CJ! How could this happen to two Outbackers at nearly the same time! What are the odds?

Anyway, maybe the "vent" pipe has only small vent holes. It's not plugged, but it is also not meant for water flow, just airflow.

You guys and your QF mishaps...what's next?










Randy


----------



## camping479 (Aug 27, 2003)

Tim, you're explanation seems to make sense.

If the vent was clogged, I would think pressure would build up in the tank and there would be a terrible odor and a rush of air up out of the toilet when you went to flush it.

When I have the quickie flush on, I listen to it, when the sound of the water running in the tank sounds muffled by water, I turn it off.

Mike


----------



## kk5fe (Mar 6, 2005)

I posted that my dealer had warned me against running water with the QF while the tank was closed  here. I guess they do know what they are talking about at times.....

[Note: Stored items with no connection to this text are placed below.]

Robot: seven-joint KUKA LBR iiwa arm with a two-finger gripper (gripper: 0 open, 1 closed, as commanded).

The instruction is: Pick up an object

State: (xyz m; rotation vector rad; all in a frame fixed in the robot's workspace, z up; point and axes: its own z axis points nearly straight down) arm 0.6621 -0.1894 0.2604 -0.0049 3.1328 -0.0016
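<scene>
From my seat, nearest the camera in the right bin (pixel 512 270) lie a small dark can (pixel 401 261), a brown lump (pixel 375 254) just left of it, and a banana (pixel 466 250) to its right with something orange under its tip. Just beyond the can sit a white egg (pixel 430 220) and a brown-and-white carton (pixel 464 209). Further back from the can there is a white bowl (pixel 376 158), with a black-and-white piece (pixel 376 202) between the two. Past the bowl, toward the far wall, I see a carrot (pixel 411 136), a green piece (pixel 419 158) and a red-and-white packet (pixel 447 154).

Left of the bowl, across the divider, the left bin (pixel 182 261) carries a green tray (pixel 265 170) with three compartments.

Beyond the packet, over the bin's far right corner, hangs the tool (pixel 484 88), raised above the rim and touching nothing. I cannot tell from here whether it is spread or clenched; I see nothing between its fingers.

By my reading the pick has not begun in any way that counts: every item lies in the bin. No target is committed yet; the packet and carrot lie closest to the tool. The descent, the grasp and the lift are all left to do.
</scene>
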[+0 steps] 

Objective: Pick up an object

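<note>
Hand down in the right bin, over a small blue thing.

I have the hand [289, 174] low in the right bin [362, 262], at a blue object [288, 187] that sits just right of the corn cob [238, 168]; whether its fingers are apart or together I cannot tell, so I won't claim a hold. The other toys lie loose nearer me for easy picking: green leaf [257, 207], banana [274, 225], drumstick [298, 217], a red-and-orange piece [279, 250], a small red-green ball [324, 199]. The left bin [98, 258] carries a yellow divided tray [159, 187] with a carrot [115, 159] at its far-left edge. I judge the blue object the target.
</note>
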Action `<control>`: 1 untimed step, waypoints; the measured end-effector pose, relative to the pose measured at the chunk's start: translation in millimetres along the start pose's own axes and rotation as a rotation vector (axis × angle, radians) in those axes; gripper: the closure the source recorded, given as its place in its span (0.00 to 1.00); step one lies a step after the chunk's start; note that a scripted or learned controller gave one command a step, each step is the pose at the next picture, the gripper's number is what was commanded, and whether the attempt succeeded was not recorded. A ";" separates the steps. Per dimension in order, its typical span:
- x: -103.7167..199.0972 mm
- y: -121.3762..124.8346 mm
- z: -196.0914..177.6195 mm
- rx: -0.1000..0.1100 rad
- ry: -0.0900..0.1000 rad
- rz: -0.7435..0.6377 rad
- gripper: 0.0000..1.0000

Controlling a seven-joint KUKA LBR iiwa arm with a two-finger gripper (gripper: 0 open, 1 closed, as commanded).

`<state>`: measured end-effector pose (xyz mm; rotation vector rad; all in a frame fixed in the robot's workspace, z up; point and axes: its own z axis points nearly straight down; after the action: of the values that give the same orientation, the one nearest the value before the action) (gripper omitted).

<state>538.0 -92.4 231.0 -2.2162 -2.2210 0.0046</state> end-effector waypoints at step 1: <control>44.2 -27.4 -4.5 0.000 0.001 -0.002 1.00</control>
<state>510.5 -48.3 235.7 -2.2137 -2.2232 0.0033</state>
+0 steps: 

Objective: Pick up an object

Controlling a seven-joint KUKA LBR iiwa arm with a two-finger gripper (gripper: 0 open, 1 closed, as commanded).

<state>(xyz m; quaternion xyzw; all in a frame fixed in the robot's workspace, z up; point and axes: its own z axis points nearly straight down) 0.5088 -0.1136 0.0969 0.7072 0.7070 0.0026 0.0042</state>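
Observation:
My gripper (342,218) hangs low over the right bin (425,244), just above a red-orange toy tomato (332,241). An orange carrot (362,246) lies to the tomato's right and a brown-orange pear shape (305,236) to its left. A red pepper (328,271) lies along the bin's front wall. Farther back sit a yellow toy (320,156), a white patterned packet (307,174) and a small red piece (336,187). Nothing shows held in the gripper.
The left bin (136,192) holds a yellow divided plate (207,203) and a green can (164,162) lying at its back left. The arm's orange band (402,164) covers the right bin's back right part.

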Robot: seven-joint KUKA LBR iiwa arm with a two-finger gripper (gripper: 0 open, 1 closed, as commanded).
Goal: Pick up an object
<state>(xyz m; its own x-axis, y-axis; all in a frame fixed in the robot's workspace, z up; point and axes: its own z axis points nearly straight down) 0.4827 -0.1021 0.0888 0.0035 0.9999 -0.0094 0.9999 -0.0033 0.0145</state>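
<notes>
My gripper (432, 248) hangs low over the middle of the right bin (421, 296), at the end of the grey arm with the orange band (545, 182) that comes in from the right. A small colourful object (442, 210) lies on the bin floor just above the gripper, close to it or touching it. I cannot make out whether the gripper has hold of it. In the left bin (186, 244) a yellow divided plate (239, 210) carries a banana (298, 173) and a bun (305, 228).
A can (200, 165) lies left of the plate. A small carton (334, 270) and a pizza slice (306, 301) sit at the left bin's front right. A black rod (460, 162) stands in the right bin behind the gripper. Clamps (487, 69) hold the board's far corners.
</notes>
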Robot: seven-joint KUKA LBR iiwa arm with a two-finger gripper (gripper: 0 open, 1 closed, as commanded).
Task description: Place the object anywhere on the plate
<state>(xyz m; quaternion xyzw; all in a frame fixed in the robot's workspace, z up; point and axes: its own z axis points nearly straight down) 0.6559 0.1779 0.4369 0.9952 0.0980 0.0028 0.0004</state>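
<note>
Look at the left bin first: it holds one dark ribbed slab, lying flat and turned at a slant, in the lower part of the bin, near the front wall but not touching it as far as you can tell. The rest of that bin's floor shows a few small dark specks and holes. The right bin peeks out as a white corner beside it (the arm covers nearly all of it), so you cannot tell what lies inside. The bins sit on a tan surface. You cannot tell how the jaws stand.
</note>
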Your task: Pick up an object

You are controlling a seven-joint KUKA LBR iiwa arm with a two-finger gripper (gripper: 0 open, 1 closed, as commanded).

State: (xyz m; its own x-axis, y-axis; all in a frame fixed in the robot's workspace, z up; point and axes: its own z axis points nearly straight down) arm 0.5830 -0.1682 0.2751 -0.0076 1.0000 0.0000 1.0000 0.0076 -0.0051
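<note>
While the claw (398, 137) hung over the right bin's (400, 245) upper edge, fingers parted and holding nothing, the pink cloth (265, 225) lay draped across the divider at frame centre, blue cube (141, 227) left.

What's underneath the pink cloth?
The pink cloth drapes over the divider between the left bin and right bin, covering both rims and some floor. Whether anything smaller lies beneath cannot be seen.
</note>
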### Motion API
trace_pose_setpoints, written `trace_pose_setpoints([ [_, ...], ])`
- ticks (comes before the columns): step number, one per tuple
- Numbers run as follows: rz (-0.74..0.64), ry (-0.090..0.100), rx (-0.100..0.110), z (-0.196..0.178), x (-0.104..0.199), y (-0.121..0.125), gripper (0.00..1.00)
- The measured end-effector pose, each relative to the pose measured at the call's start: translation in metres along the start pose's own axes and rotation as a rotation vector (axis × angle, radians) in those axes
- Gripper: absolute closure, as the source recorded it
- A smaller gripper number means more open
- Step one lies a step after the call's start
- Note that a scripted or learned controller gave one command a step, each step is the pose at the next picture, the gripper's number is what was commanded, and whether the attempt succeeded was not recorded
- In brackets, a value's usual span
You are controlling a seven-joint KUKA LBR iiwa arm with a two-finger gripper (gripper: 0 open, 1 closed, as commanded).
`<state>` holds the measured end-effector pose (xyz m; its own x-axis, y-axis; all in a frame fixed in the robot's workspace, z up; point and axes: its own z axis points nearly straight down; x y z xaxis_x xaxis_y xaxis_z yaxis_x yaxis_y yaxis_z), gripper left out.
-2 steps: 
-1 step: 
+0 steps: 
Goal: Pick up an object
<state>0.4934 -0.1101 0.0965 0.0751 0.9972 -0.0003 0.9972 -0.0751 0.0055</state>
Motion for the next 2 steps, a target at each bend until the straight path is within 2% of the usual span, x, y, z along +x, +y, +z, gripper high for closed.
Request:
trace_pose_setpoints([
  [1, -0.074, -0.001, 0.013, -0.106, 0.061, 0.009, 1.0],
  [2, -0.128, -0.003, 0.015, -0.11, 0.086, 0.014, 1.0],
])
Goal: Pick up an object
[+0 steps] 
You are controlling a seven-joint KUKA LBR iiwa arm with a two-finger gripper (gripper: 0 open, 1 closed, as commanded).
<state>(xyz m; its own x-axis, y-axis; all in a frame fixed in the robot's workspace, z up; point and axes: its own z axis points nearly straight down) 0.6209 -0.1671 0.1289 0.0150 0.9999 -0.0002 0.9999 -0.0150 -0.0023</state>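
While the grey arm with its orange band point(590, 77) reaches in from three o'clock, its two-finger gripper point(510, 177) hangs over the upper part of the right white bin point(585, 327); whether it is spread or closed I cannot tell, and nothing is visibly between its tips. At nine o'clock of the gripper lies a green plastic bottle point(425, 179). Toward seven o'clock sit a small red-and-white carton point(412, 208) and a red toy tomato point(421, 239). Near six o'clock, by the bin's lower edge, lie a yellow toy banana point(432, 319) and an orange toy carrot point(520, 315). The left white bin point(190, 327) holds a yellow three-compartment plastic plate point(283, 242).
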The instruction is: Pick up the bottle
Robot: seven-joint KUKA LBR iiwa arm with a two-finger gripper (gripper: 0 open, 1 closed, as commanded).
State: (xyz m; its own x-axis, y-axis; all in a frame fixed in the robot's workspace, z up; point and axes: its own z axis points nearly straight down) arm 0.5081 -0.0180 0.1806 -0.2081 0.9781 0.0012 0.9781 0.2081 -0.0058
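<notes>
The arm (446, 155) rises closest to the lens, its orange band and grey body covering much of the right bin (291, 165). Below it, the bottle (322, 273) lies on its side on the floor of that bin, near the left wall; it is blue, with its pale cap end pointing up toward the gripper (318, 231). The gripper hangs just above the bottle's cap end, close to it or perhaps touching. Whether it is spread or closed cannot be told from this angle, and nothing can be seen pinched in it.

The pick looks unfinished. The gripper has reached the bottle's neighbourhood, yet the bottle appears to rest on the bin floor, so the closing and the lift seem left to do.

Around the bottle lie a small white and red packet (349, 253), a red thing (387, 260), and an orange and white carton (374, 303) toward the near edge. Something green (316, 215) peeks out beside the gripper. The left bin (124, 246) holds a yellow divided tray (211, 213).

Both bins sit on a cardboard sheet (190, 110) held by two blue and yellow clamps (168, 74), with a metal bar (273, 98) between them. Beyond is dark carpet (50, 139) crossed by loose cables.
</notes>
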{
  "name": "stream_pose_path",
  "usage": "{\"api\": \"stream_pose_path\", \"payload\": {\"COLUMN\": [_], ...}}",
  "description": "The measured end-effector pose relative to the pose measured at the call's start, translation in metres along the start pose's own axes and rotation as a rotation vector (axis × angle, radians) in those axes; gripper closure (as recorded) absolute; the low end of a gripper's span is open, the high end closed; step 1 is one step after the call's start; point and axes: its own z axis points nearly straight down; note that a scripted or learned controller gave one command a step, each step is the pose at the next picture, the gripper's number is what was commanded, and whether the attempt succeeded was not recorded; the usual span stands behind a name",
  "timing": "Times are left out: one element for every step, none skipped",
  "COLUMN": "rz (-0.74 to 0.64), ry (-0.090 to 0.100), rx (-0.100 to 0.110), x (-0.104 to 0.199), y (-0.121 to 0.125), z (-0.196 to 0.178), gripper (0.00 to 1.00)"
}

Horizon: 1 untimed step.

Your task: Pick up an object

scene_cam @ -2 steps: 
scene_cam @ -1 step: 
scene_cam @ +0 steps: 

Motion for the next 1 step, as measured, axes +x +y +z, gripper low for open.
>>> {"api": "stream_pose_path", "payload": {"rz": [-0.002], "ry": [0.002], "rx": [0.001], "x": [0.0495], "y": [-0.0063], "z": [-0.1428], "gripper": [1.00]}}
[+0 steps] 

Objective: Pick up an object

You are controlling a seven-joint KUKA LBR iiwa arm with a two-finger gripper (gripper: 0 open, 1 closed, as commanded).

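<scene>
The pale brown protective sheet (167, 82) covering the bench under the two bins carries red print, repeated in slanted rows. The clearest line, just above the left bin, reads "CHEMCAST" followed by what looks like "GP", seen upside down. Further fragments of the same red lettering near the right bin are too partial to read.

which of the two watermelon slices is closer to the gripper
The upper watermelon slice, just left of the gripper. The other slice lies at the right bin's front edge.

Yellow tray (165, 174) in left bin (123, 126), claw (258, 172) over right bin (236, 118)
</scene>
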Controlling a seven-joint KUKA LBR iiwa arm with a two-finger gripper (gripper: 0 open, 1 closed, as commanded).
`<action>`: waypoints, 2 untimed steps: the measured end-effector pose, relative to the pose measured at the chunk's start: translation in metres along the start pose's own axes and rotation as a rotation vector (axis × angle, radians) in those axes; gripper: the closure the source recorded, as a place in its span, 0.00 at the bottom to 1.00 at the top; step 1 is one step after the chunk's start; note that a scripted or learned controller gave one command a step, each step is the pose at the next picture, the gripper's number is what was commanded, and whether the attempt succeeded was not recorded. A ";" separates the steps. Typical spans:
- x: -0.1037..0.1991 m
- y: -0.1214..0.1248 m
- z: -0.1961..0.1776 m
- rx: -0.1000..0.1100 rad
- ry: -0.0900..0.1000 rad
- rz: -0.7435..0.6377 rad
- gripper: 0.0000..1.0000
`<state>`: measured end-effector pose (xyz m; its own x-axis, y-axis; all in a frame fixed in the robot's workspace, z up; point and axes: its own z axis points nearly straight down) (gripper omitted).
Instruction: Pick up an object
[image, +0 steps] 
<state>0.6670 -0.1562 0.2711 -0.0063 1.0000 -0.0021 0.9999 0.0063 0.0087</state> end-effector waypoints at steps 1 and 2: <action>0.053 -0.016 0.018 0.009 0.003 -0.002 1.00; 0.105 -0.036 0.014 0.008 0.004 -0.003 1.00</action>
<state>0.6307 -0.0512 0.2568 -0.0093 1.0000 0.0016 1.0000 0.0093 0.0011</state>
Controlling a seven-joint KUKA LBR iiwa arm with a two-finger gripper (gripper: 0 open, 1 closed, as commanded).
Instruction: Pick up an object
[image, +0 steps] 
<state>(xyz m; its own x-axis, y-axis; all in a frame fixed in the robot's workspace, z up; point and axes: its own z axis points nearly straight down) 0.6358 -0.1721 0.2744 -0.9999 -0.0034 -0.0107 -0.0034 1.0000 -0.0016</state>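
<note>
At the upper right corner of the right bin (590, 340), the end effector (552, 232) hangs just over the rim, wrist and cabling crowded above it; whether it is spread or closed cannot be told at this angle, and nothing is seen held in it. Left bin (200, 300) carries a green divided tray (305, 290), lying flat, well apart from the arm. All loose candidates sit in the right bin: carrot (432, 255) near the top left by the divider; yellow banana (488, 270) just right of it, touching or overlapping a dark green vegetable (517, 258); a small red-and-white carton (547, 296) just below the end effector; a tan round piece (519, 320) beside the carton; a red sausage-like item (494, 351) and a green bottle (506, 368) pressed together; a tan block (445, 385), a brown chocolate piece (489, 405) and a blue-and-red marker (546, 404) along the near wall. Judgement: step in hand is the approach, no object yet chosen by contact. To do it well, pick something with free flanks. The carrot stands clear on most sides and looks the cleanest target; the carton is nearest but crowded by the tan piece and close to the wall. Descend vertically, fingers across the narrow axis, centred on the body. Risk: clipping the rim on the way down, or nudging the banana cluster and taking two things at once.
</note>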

I'll continue using the stick to hold the toilet valve open while back filling. Just have to make sure I dont get distracted!


----------



## mskyoutback (Jul 27, 2004)

This reminds me of a camping trip with friends last year. Our friends had a horrible smell in their camper (probably because they had only dumped previously, and not flushed out) so we decided to loan our Flush King and help get them cleaned out really well. His wife was inside cleaning and packing to leave and he told her to watch the toilet and let him know when it was close to full. They let it run quite a while, then all of a sudden there was a shower of blue water from the vent on top of the camper (and on top of our friend!) His wife didn't think she had to actually open the toilet and look down







I'm not really sure how she thought she would know when it was full. Nothing was damaged, except his ego, but at least we know his toilet is vented!!


----------